Climate data for Jacobsville, Michigan, 1991–2020 normals: 650ft (198m)
| Month | Jan | Feb | Mar | Apr | May | Jun | Jul | Aug | Sep | Oct | Nov | Dec | Year |
| Record high °F (°C) | 49 (9) | 61 (16) | 79 (26) | 76 (24) | 90 (32) | 92 (33) | 92 (33) | 93 (34) | 90 (32) | 87 (31) | 77 (25) | 55 (13) | 93 (34) |
| Mean maximum °F (°C) | 42.4 (5.8) | 43.6 (6.4) | 57.7 (14.3) | 67.5 (19.7) | 82.8 (28.2) | 86.7 (30.4) | 89.2 (31.8) | 88.0 (31.1) | 83.8 (28.8) | 74.8 (23.8) | 58.4 (14.7) | 45.2 (7.3) | 90.5 (32.5) |
| Mean daily maximum °F (°C) | 23.5 (−4.7) | 25.4 (−3.7) | 34.3 (1.3) | 46.4 (8.0) | 59.9 (15.5) | 70.1 (21.2) | 76.7 (24.8) | 75.2 (24.0) | 67.4 (19.7) | 53.0 (11.7) | 39.5 (4.2) | 28.5 (−1.9) | 50.0 (10.0) |
| Daily mean °F (°C) | 16.3 (−8.7) | 17.0 (−8.3) | 23.8 (−4.6) | 36.5 (2.5) | 47.9 (8.8) | 57.4 (14.1) | 63.8 (17.7) | 62.8 (17.1) | 55.7 (13.2) | 43.8 (6.6) | 32.4 (0.2) | 22.0 (−5.6) | 39.9 (4.4) |
| Mean daily minimum °F (°C) | 9.1 (−12.7) | 8.5 (−13.1) | 13.2 (−10.4) | 26.5 (−3.1) | 35.9 (2.2) | 44.7 (7.1) | 50.8 (10.4) | 50.4 (10.2) | 44.0 (6.7) | 34.6 (1.4) | 25.4 (−3.7) | 15.5 (−9.2) | 29.9 (−1.2) |
| Mean minimum °F (°C) | −8.5 (−22.5) | −12.6 (−24.8) | −9.7 (−23.2) | 11.6 (−11.3) | 25.6 (−3.6) | 32.4 (0.2) | 40.6 (4.8) | 40.0 (4.4) | 31.1 (−0.5) | 24.1 (−4.4) | 9.4 (−12.6) | −2.2 (−19.0) | −14.3 (−25.7) |
| Record low °F (°C) | −18 (−28) | −26 (−32) | −23 (−31) | −1 (−18) | 22 (−6) | 26 (−3) | 36 (2) | 35 (2) | 28 (−2) | 20 (−7) | −1 (−18) | −14 (−26) | −26 (−32) |
| Average precipitation inches (mm) | 1.97 (50) | 1.40 (36) | 1.46 (37) | 2.86 (73) | 3.37 (86) | 3.26 (83) | 3.23 (82) | 2.80 (71) | 3.49 (89) | 2.99 (76) | 2.40 (61) | 2.40 (61) | 31.63 (805) |
| Average snowfall inches (cm) | 29.3 (74) | 19.8 (50) | 10.3 (26) | 11.6 (29) | 0.2 (0.51) | 0.0 (0.0) | 0.0 (0.0) | 0.0 (0.0) | trace | 1.4 (3.6) | 14.1 (36) | 27.0 (69) | 113.7 (288.11) |
Source 1: NOAA
Source 2: XMACIS (2010-2020 snowfall, records & monthly max/mins)

==Demographics==
As of the census of 2000, there were 1,860 people, 740 households, and 523 families residing in the township. The population density was 23.2 per square mile (9.0/km^{2}). There were 1,505 housing units at an average density of 18.8 per square mile (7.3/km^{2}). The racial makeup of the township was 98.98% White, 0.43% African American, 0.11% Native American, 0.05% Asian, 0.05% from other races, and 0.38% from two or more races. Hispanic or Latino of any race were 0.32% of the population. 28.3% were of Finnish, 17.0% French, 12.6% German, 7.7% Italian, 6.9% English and 6.9% French Canadian ancestry according to Census 2000.

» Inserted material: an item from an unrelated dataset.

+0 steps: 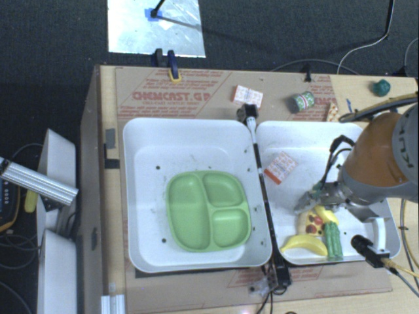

There were 740 households, out of which 26.6% had children under the age of 18 living with them, 59.9% were married couples living together, 6.6% had a female householder with no husband present, and 29.3% were non-families. 25.9% of all households were made up of individuals, and 11.9% had someone living alone who was 65 years of age or older. The average household size was 2.40 and the average family size was 2.86.

In the township the population was spread out, with 22.4% under the age of 18, 5.3% from 18 to 24, 23.0% from 25 to 44, 28.1% from 45 to 64, and 21.2% who were 65 years of age or older. The median age was 44 years. For every 100 females, there were 96.2 males. For every 100 females age 18 and over, there were 95.5 males.

The median income for a household in the township was $35,893, and the median income for a family was $43,077. Males had a median income of $31,307 versus $25,208 for females. The per capita income for the township was $19,158. About 6.9% of families and 9.8% of the population were below the poverty line, including 15.3% of those under age 18 and 9.8% of those age 65 or over.